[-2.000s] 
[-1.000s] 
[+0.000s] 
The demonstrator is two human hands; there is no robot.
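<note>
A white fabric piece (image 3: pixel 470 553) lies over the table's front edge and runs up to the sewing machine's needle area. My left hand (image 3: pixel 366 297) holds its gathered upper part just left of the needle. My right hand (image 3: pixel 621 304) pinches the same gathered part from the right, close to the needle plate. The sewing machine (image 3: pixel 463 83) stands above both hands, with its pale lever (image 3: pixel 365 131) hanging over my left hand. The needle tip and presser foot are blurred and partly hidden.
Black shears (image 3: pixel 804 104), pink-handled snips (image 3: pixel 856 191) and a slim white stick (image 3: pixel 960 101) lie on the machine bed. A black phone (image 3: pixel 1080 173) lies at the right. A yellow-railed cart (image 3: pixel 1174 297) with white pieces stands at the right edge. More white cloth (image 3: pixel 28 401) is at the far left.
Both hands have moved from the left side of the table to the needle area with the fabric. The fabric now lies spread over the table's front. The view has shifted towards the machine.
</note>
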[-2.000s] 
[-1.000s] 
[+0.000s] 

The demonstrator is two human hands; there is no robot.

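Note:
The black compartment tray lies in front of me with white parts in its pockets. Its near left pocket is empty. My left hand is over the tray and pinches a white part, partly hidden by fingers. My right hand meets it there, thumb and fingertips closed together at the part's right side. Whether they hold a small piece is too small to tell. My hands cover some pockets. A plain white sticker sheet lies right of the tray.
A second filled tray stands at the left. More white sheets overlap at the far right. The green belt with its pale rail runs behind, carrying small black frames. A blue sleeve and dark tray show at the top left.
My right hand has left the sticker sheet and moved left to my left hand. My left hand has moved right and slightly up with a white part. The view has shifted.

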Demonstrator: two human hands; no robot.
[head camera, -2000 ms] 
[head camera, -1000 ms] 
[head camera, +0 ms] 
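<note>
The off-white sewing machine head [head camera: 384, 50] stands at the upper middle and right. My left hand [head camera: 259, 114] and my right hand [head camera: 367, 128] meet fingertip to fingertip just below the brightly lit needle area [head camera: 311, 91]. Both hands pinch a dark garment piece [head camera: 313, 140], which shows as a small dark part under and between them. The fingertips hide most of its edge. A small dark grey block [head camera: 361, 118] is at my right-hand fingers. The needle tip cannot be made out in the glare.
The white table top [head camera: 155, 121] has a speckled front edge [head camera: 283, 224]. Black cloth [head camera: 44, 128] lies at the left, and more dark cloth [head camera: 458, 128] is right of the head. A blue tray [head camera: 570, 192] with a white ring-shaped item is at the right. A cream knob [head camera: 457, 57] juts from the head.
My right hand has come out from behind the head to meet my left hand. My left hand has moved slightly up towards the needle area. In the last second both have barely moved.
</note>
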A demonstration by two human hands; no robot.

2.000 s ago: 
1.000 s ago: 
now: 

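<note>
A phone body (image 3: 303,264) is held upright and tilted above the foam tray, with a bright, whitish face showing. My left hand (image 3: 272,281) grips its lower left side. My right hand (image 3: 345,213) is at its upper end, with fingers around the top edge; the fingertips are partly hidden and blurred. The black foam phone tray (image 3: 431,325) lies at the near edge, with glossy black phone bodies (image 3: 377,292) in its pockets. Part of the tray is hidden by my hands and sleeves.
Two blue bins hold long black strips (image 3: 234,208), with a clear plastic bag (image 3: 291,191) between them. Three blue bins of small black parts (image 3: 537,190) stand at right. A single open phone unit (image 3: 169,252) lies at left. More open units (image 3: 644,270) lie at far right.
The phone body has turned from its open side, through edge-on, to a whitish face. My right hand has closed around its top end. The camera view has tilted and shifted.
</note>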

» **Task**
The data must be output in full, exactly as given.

» **Answer area**
[-2.000s] 
[-1.000s] 
[+0.000s] 
The demonstrator is two human hands; there is no robot.
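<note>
A white fabric piece (image 3: pixel 470 553) lies over the table's front edge and runs up to the sewing machine's needle area. My left hand (image 3: pixel 366 297) holds its gathered upper part just left of the needle. My right hand (image 3: pixel 621 304) pinches the same gathered part from the right, close to the needle plate. The sewing machine (image 3: pixel 463 83) stands above both hands, with its pale lever (image 3: pixel 365 131) hanging over my left hand. The needle tip and presser foot are blurred and partly hidden.
Black shears (image 3: pixel 804 104), pink-handled snips (image 3: pixel 856 191) and a slim white stick (image 3: pixel 960 101) lie on the machine bed. A black phone (image 3: pixel 1080 173) lies at the right. A yellow-railed cart (image 3: pixel 1174 297) with white pieces stands at the right edge. More white cloth (image 3: pixel 28 401) is at the far left.
Both hands have moved from the left side of the table to the needle area with the fabric. The fabric now lies spread over the table's front. The view has shifted towards the machine.
</note>
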[-2.000s] 
[-1.000s] 
[+0.000s] 

The demonstrator is two human hands; there is no robot.

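Note:
The black compartment tray lies in front of me with white parts in its pockets. Its near left pocket is empty. My left hand is over the tray and pinches a white part, partly hidden by fingers. My right hand meets it there, thumb and fingertips closed together at the part's right side. Whether they hold a small piece is too small to tell. My hands cover some pockets. A plain white sticker sheet lies right of the tray.
A second filled tray stands at the left. More white sheets overlap at the far right. The green belt with its pale rail runs behind, carrying small black frames. A blue sleeve and dark tray show at the top left.
My right hand has left the sticker sheet and moved left to my left hand. My left hand has moved right and slightly up with a white part. The view has shifted.
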
Demonstrator: two human hands; no robot.
[head camera, -2000 ms] 
[head camera, -1000 ms] 
[head camera, +0 ms] 
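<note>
The off-white sewing machine head [head camera: 384, 50] stands at the upper middle and right. My left hand [head camera: 259, 114] and my right hand [head camera: 367, 128] meet fingertip to fingertip just below the brightly lit needle area [head camera: 311, 91]. Both hands pinch a dark garment piece [head camera: 313, 140], which shows as a small dark part under and between them. The fingertips hide most of its edge. A small dark grey block [head camera: 361, 118] is at my right-hand fingers. The needle tip cannot be made out in the glare.
The white table top [head camera: 155, 121] has a speckled front edge [head camera: 283, 224]. Black cloth [head camera: 44, 128] lies at the left, and more dark cloth [head camera: 458, 128] is right of the head. A blue tray [head camera: 570, 192] with a white ring-shaped item is at the right. A cream knob [head camera: 457, 57] juts from the head.
My right hand has come out from behind the head to meet my left hand. My left hand has moved slightly up towards the needle area. In the last second both have barely moved.
</note>
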A demonstration by two human hands; no robot.

2.000 s ago: 
1.000 s ago: 
now: 

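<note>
A phone body (image 3: 303,264) is held upright and tilted above the foam tray, with a bright, whitish face showing. My left hand (image 3: 272,281) grips its lower left side. My right hand (image 3: 345,213) is at its upper end, with fingers around the top edge; the fingertips are partly hidden and blurred. The black foam phone tray (image 3: 431,325) lies at the near edge, with glossy black phone bodies (image 3: 377,292) in its pockets. Part of the tray is hidden by my hands and sleeves.
Two blue bins hold long black strips (image 3: 234,208), with a clear plastic bag (image 3: 291,191) between them. Three blue bins of small black parts (image 3: 537,190) stand at right. A single open phone unit (image 3: 169,252) lies at left. More open units (image 3: 644,270) lie at far right.
The phone body has turned from its open side, through edge-on, to a whitish face. My right hand has closed around its top end. The camera view has tilted and shifted.
</note>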

The exercise is done; no more work remains.